Near the south end of Heron Pond, you’ll come to what seems like a five-way junction. The trail on the far west is just a small social trail to the shore of Heron Pond. The trails to your left (east) lead to Swan Lake and to the east side of the Hermitage Point Loop. You want to take the trail that leads south, which is the trail to the right.

From here, you are 3.0 miles from Hermitage Point. After 0.8 miles, you’ll come to a junction; take the trail on the right, which leads south. And 2.2 miles from that junction, you’re at Hermitage Point. You’ll spend much of thee last three miles in forest or sagebrush, and although you’re going to follow the shoreline, you’ll be far enough inland that you won’t see much of the lake until you get close to Hermitage Point.

But the view of Jackson Lake from Hermitage Point is worth the trek through the forest! The view of Mount Moran rising from the waters of Jackson Lake is spectacular. You’ll see a few islands in the lake and plenty of boaters out enjoying the area. Bring your lunch; this is a great place for a picnic, although mosquitoes can sometimes be a nuisance. Ironically, Hermitage Point itself is fairly forgettable. The vegetation is primarily sagebrush, although there are a few small trees and you could see some wildflowers.

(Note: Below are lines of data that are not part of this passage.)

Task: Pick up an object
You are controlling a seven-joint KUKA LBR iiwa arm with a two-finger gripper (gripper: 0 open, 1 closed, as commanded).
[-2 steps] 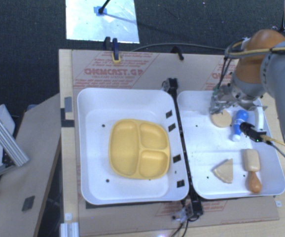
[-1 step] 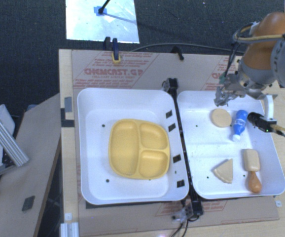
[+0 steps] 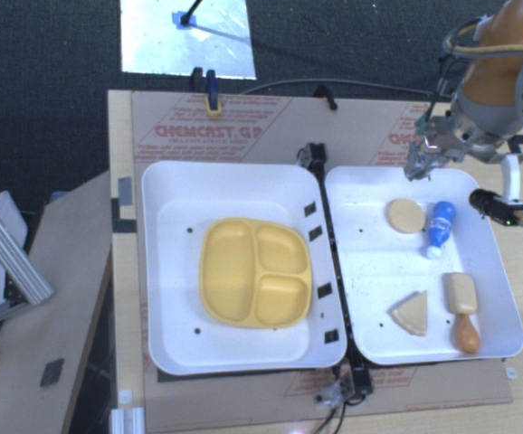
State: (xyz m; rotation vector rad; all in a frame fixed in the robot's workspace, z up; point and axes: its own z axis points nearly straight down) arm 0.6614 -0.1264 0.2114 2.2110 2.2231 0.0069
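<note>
The right bin (image 3: pixel 370 337) holds a round tan cookie (image 3: pixel 405 215), a blue and white bottle (image 3: pixel 439 227), a tan wedge (image 3: pixel 412 313) and a beige and orange piece (image 3: pixel 462 309) shaped like an ice pop. My gripper (image 3: pixel 419 165) hangs over the bin's far rim, just beyond the cookie and the bottle, touching neither. Nothing shows between its fingers.
The left bin (image 3: pixel 175 333) holds a yellow divided plate (image 3: pixel 254 272). A black divider with clips (image 3: pixel 327 269) runs between the bins. Cardboard lies under both bins, and a yellow clamp (image 3: pixel 213 93) stands at the back.
</note>
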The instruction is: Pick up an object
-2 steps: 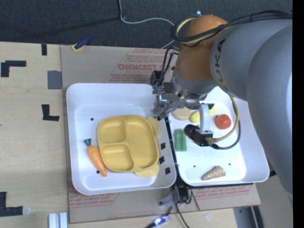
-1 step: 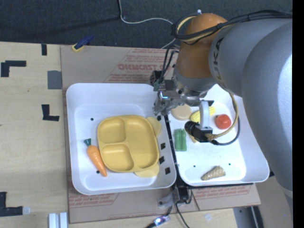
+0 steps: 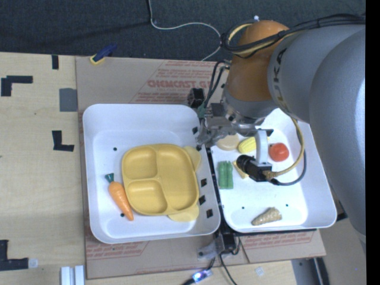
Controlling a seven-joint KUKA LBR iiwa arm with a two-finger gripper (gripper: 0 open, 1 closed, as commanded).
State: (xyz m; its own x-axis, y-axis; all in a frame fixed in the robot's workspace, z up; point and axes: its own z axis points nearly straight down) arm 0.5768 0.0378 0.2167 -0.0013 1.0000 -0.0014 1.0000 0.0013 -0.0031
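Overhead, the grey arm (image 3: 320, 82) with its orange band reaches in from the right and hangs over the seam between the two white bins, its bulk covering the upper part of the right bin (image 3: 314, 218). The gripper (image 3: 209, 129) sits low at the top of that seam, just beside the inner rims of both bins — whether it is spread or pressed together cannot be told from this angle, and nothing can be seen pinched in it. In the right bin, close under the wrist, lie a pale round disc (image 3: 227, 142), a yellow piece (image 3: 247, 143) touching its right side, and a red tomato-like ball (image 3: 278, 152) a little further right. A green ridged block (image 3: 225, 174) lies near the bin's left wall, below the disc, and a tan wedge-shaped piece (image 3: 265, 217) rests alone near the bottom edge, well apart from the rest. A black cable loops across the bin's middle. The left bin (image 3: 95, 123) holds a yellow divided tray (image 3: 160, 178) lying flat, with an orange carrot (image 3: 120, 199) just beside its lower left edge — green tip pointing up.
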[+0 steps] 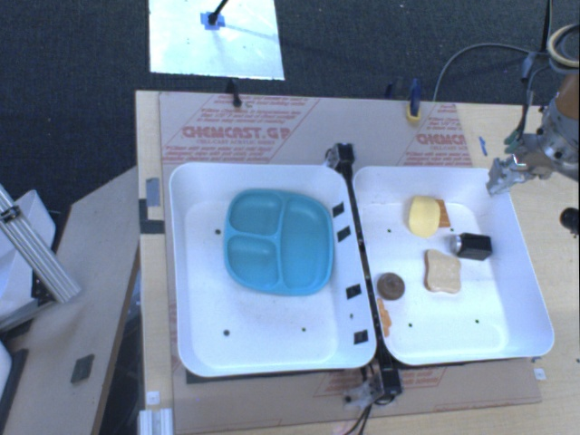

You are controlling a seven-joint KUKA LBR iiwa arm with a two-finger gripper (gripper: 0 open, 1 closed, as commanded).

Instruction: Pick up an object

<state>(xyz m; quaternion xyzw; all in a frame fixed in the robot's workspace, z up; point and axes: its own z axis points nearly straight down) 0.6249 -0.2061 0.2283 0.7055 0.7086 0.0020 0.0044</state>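
The tool (504,174) hangs at the right bin's (526,284) far right corner; whether it is spread or pressed together, I cannot tell. It should descend squarely over one piece, perhaps the pale bread-shaped slice (443,273) mid-bin, beside a small black block (473,246). The arm is cut off at the frame edge.

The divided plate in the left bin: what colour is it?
Light blue plate, clearest in the camera view, lying in the white left bin.

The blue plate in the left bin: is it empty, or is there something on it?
Empty. The blue plate lies flat in the left bin, and all three of its compartments show bare blue.
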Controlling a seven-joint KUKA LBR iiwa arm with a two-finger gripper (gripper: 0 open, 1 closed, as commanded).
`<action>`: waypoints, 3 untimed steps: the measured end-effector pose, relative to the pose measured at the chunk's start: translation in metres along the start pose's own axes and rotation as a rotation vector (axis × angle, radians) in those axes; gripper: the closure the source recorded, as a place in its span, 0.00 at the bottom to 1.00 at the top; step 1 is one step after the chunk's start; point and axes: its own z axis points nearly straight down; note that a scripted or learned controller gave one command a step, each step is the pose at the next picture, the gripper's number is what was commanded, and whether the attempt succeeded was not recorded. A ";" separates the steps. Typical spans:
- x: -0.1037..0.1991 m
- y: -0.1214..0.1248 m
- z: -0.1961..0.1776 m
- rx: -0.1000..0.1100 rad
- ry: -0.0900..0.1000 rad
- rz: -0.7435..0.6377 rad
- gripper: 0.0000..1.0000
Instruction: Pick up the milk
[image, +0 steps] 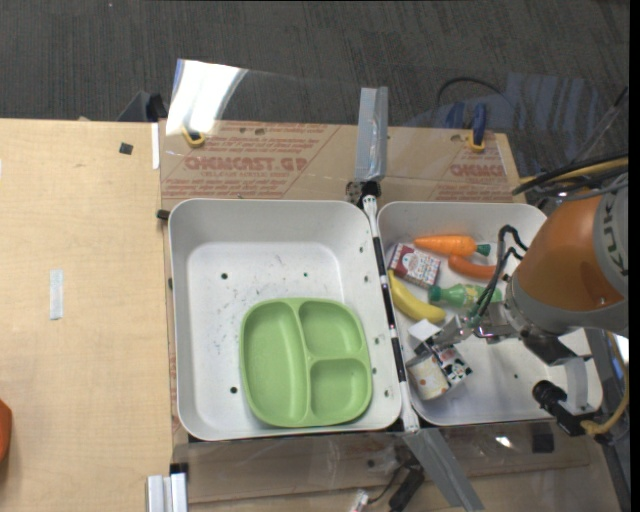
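The milk (440, 372) is a small white carton with black patches. It lies tilted near the front left of the right bin (500, 405). My gripper (452, 336) reaches in from the right and hangs just over the carton's upper end, close to it or touching it. The grey arm with its orange band (575, 265) covers the bin's right part.
Behind the gripper in the right bin lie a yellow banana (412, 300), a green bottle (458, 295), a red-and-white box (415, 265) and two carrots (448, 244). The left bin (210, 260) holds a green divided plate (307, 361).
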 end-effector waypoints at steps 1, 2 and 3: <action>-0.001 0.000 0.000 0.000 0.002 -0.006 0.00; -0.001 0.000 0.000 0.000 0.003 0.000 0.00; -0.001 0.000 0.000 0.002 0.004 0.022 0.00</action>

A sign at Hermitage Point shows that you are 4.4 miles from Colter Bay if you retrace your steps or 4.8 miles if you follow the eastern half of the loop. Unless you’re in a hurry, take the eastern half of the loop.

You’re 2.2 miles from the next junction. After about a half mile from Hermitage Point, you’ll come to a backcountry campsite. I’ve never camped there, but this would be a great place to spend the night. Once you pass the campsite area, you’ll climb a modest hill.

From this area of the hike, you will be able to look to the east and, intermittently, see the Willow Flats and Jackson Lake Lodge, including its enormous viewing windows. Once the trail leaves the shores of Jackson Lake, about two miles from Hermitage Point, you will look out over Third Creek, Second Creek and Pilgrim Creek. This is another great area to watch for birds – I saw another bald eagle flying through the area on my last trip and other birds in the creeks.

2.2 miles from Hermitage Point, you will come to a junction where you can go west for 0.4 miles and rejoin the western half of the loop. Continue straight here. Over the next 0.7 miles before the next junction, the trail skirts Third Creek, which gives you a view of yet another ecological zone on this hike. This is another great area to watch for mammals.

After 0.7 miles, you will come to another junction. You will have the option of going straight north or turning west. A bridge to the north used to allow a larger loop option, but the bridge is out. You could also continue north and hike to Jackson Lake Lodge; from this junction, you are 4.5 miles away. Since the bridge is out, you need to turn west here unless you want to take a very long detour to the east. After 0.5 miles, you’ll come to the five-way junction at the south end of Heron Pond. Again, you can rejoin the western portion of the Hermitage Point for the fastest route to the trailhead. However, if you turn northeast, which will be the first trail to your right at this five-way junction, you hike to Swan Lake, which adds only nominal distance to your trip.

After a few minutes, watch for Swan Lake. The trail skirts the western shore fairly closely, but it’s easy to miss the lake through the trees. You have to leave the main trail to get to the shore. This is another great place to watch for birds and mammals.

And from here, you’re almost back to the trailhead. After you leave the shores of Swan Lake, continue along the trail for a few minutes back to the shores of Colter Bay. You’ll pass one junction along the way. Once you get back to the trail above the shore, you’re only 0.4 miles from the trailhead. On your way out, enjoy again the views of the Teton Range rising behind Jackson Lake.

Trail conditions: I hiked to Hermitage Point on June 7. The trail was clear of snow, although there were a few small piles scattered around the area – and some snow remained around the Colter Bay parking lot.